Every line with the string "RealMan" should be copied from the data.
··· Material supplied
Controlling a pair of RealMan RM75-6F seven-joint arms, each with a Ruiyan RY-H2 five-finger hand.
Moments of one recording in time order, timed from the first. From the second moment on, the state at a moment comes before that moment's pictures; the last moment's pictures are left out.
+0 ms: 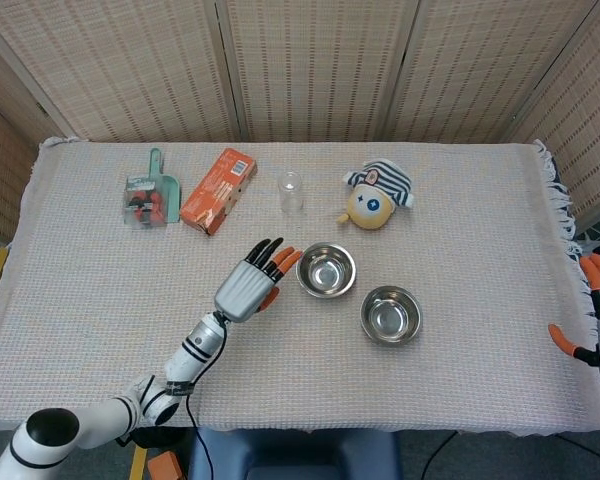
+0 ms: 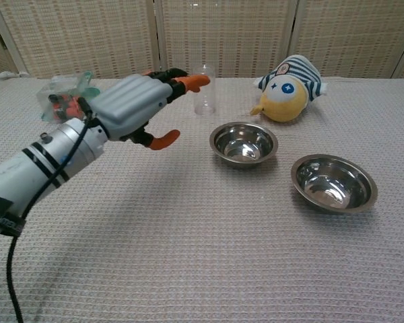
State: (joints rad) left arm -0.84 -1.87 -0.10 -0.94 1.54 1.27 0.13; right arm 0.05 -1.02 0.14 -1.71 -1.38 1.49 0.05
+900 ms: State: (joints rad) left arm -0.32 -1.34 -0.01 -1.18 1.44 1.52 -0.16; right arm 0.37 -1.44 0.05 -1.46 -1.55 1.04 -0.19
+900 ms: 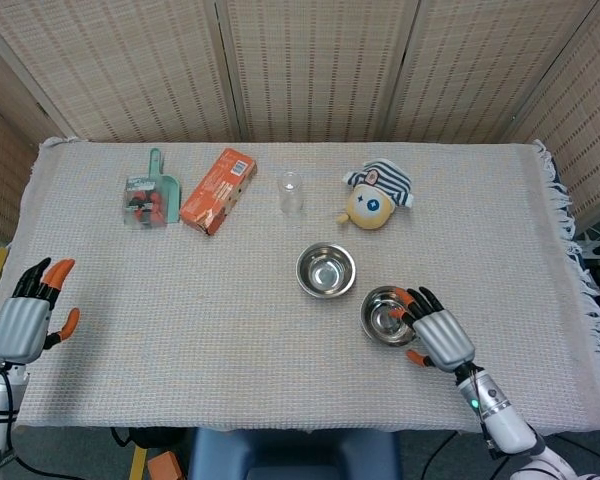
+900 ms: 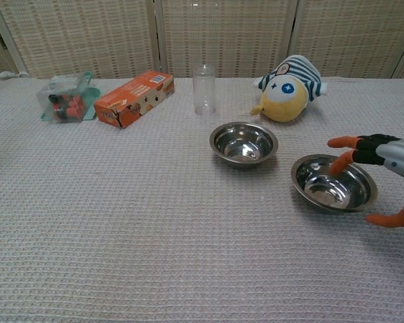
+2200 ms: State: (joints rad) left arm -0.29 -1.24 -0.06 -1.27 1.45 1.40 -0.20; right arm 0.68 -1.70 0.24 -1.23 -1.36 0.94 -0.37
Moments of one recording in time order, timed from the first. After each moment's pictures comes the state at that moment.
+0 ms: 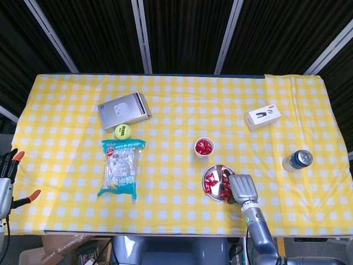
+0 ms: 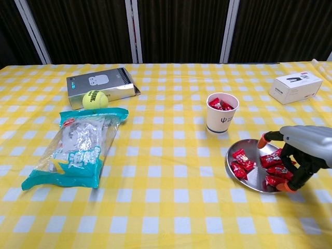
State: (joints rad) left arm -0.05 -1.19 -0.07 -1.62 1.47 1.56 0.01; right arm 0.55 -1.54 0.06 -1.82 -0.76 1.25 -0.70
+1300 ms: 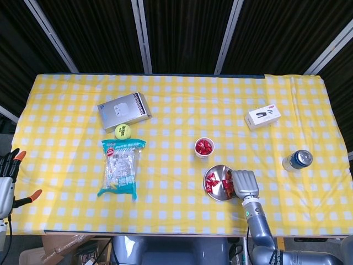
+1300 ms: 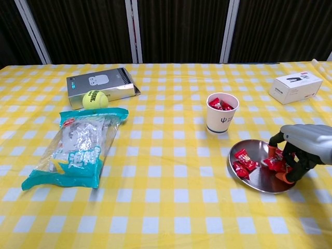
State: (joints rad) left arm -0.05 -1.19 -0.07 -1.64 1.46 1.54 0.03; right arm 0.57 -1.58 0.09 -1.72 -0.72 1.23 -0.72
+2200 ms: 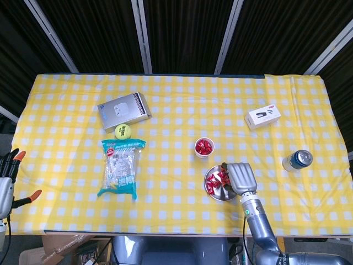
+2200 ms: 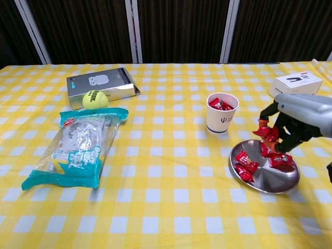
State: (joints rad) left arm -0.05 -1.18 -0.07 -1.64 1.46 1.54 0.01; right arm 0.57 -1.50 0.14 -1.86 -0.85 1.27 -0.68
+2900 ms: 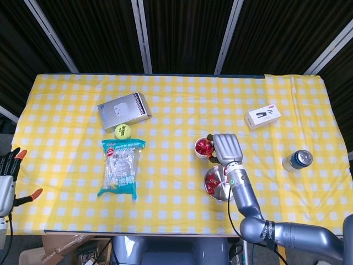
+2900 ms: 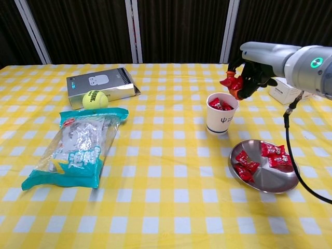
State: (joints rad) left arm -0.06 -1.18 -0.08 -1.65 1.44 1.51 0.03; right arm 0.79 -1.52 0.37 -1.76 -0.60 1.15 -0.73
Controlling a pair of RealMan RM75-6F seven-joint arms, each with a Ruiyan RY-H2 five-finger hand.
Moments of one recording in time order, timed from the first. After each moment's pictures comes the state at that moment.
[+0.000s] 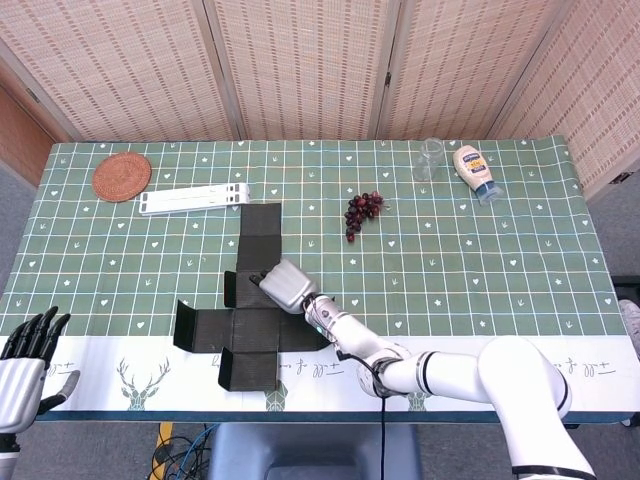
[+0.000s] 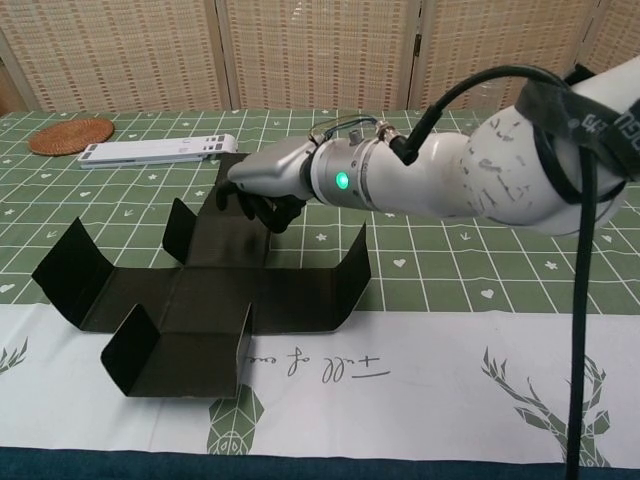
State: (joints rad) left arm -0.04 -1.11 0.01 -1.64 1.56 1.54 0.11; right arm 1.28 -1.76 0.21 -1.23 -0.78 0.62 -0.71
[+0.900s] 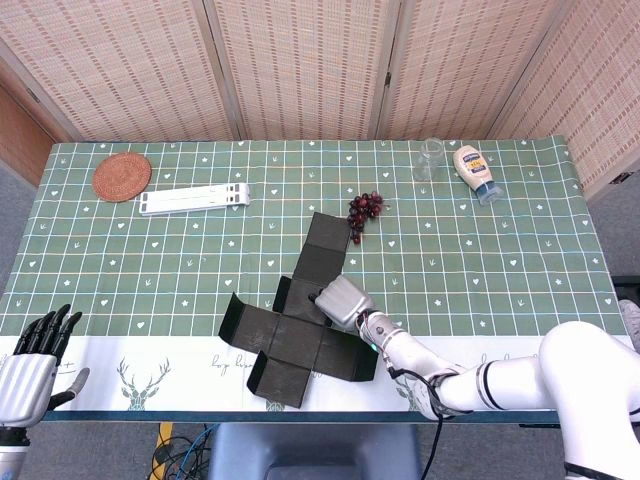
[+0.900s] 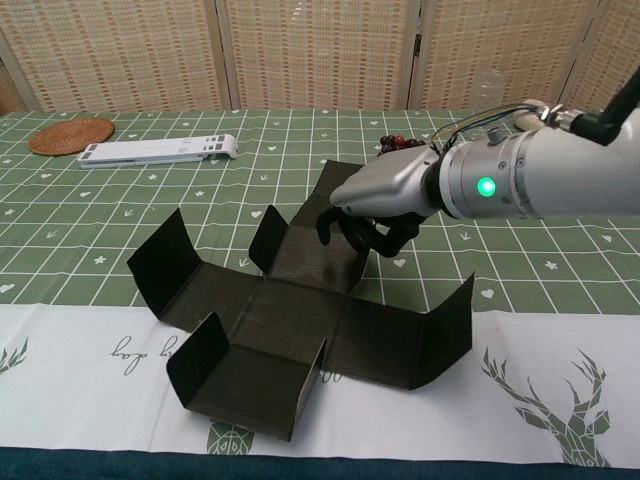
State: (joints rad) left arm -0.06 -1.13 0.01 -1.62 1.57 1.50 0.11; right arm 1.24 -1.44 -0.02 -1.70 -0.63 0.77 -0.80
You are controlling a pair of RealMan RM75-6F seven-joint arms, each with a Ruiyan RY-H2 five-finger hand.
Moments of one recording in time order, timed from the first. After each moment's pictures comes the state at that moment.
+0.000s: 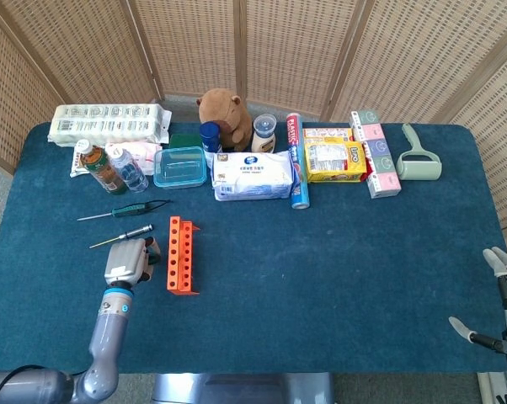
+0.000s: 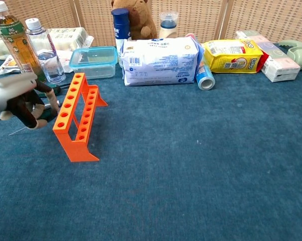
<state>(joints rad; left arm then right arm) -0.60 -1.59 -0.20 -1.85 0.64 1.38 0.71 -0.07 -0.89 0.05 -1.98 -1.55 1.62 0.09</state>
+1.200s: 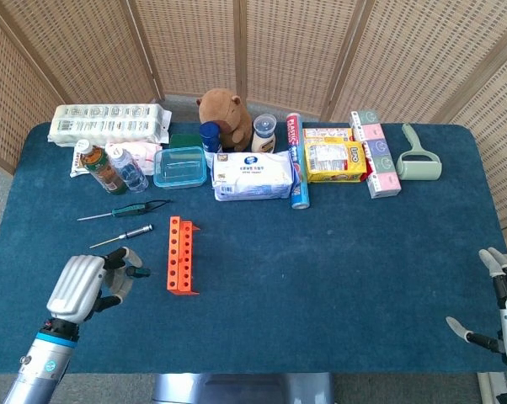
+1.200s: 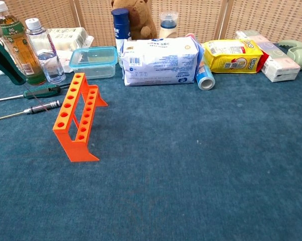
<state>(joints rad) -0.35 -1.12 0.00 -2.36 1.33 1.44 0.39 -0.07 -0.90 0.05 -1.98 -1.54 1.61 0.06</state>
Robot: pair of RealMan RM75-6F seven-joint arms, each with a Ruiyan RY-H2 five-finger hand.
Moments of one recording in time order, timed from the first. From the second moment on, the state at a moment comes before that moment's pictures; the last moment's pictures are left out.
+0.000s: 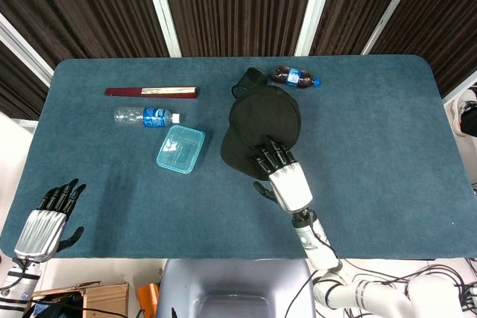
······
Exercise output:
Controlling a pair of RealMan RM75-6F seven-joint arms, each with a Ruiyan RY-H2 five-finger hand.
Controlling a pair of RealMan RM75-6F seven-joint arms, each with a Ruiyan RY-H2 five-finger hand.
You are controlling a pair of RealMan RM75-6F seven-joint arms, each with a Ruiyan RY-H2 five-finger hand.
Robot: pair of RealMan RM75-6F seven-joint arms, each with a Ruiyan RY-H2 five-finger hand.

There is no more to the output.